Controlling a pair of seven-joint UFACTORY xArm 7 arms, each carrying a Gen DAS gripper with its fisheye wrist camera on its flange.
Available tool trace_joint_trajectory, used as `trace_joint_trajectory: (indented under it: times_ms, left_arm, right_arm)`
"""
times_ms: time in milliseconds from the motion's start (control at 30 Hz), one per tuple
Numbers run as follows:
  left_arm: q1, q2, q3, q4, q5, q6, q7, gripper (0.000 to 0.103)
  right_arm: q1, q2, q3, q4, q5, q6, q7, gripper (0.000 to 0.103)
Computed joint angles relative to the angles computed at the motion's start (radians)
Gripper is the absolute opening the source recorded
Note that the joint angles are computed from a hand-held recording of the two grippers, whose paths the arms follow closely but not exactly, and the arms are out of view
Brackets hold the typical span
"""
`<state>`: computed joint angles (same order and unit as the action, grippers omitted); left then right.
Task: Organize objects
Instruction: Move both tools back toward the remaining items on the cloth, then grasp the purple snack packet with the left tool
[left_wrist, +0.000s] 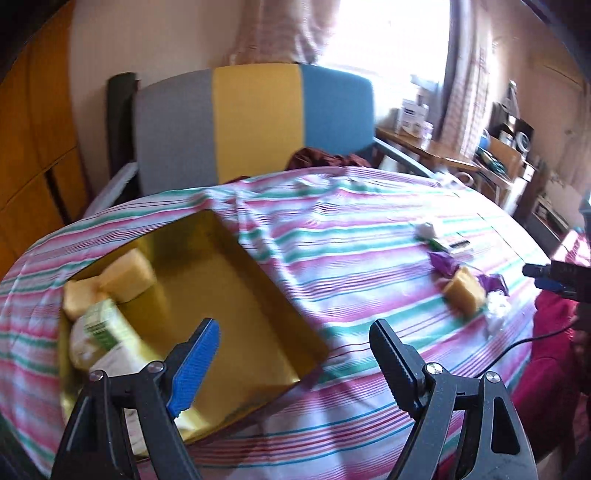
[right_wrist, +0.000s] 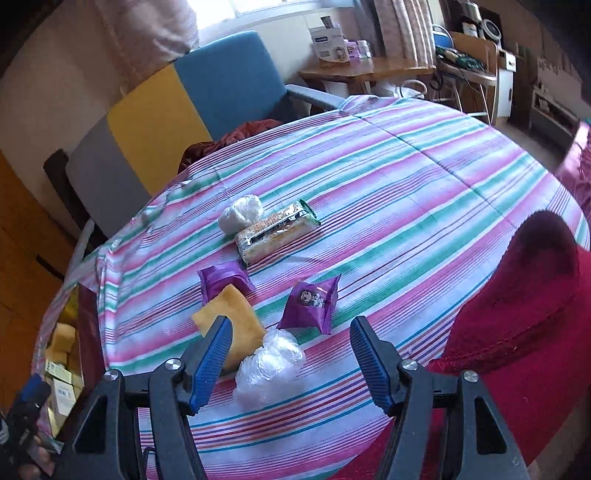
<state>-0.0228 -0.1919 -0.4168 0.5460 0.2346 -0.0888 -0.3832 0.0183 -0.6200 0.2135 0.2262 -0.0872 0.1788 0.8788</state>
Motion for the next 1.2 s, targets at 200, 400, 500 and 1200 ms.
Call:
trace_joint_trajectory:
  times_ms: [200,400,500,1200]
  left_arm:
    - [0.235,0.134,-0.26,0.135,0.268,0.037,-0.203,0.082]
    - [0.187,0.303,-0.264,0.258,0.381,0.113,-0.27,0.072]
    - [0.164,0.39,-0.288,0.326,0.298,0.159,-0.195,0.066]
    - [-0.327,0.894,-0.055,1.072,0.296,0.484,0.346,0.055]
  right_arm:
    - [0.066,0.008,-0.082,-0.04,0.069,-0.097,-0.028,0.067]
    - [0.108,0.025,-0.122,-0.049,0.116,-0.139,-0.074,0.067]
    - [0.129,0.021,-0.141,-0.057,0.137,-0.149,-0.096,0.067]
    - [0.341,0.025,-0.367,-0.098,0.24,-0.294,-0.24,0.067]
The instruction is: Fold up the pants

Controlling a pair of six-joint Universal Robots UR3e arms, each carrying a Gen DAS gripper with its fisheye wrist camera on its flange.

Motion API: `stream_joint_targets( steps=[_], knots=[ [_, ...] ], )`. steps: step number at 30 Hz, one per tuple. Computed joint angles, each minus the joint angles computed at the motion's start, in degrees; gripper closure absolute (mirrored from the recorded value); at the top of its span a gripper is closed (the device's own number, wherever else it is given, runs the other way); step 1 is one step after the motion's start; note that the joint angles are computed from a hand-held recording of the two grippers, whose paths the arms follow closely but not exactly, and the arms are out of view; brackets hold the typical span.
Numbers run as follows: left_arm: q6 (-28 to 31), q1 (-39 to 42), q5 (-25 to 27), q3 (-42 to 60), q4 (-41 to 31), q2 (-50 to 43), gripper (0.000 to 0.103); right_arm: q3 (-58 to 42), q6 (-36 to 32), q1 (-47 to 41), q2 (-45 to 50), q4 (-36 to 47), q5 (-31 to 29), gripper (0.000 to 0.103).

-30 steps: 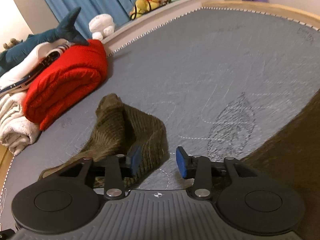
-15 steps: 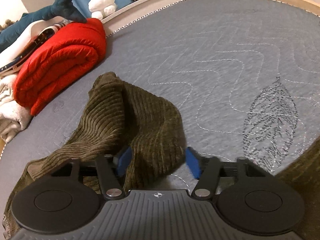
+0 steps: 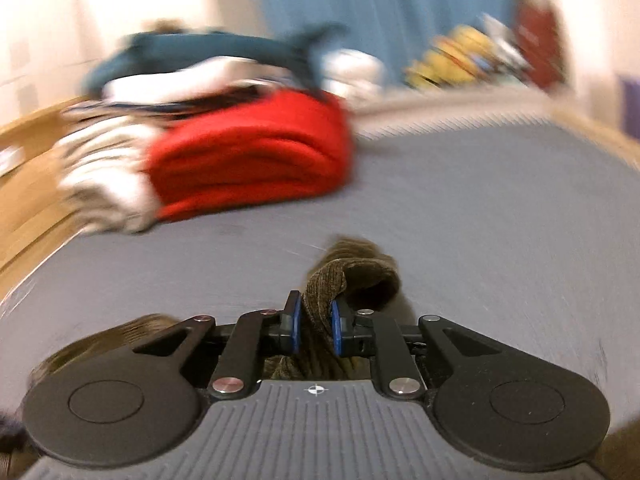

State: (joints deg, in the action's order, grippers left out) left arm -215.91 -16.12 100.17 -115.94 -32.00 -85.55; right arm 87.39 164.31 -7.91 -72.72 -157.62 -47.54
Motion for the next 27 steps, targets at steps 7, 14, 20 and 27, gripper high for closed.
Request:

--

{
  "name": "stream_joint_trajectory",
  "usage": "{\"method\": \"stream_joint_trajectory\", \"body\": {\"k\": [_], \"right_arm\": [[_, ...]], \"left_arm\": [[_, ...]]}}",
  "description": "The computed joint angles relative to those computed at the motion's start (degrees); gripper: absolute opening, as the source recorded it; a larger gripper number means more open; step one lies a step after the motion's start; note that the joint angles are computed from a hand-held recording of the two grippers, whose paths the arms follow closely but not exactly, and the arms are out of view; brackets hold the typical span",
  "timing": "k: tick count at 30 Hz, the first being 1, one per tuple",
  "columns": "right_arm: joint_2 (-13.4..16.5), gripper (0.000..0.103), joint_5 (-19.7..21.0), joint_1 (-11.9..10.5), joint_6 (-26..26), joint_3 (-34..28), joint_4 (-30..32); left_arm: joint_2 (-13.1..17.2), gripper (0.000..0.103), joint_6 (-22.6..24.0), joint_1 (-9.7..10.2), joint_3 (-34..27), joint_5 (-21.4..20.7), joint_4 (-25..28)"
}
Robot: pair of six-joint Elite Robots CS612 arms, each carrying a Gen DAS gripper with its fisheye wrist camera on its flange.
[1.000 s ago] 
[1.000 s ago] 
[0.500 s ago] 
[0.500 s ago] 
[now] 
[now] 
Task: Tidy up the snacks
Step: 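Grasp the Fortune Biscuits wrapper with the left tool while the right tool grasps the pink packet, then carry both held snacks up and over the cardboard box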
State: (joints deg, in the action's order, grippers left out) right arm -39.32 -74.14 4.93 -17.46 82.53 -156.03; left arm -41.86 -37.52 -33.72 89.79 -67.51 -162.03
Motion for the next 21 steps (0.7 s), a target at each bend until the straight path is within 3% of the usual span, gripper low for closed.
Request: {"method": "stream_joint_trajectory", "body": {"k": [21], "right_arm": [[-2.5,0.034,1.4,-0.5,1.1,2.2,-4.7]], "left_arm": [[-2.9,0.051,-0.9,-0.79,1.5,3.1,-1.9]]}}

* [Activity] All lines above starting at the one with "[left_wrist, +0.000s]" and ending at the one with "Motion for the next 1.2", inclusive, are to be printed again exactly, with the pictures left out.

* [Solved exercise]
[left_wrist, +0.000s] 
[right_wrist, +0.000s] 
<state>-0.0228 -0.1919 -0.4168 0.5460 0.2346 -0.0888 -0.3832 0.0183 -0.6200 0.2135 0.2262 -0.0872 0.1788 0.8788</state>
Motion for the next 1.2 s, targets at 200, 400, 500 and 1200 ms.

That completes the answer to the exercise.